* [EXERCISE BRIEF]:
Word for word, copy the line containing "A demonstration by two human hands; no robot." and each line after it in the records below, ending with the last line.

________________________________________

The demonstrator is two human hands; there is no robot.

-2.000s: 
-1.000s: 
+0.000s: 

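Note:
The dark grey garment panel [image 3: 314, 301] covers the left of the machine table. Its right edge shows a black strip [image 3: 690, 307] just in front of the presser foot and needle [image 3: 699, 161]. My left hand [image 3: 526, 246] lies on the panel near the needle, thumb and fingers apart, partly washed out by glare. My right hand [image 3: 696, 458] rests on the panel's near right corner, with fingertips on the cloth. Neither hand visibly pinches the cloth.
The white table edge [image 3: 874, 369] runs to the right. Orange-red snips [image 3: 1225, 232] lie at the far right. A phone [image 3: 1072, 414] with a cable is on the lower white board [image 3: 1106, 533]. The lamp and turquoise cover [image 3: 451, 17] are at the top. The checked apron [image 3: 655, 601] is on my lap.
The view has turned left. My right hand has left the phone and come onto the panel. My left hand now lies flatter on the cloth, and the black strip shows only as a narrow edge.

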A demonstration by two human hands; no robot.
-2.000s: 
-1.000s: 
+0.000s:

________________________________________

* [FINISHED TASK]:
A demonstration by two human hands; no robot.
-2.000s: 
-1.000s: 
+0.000s:

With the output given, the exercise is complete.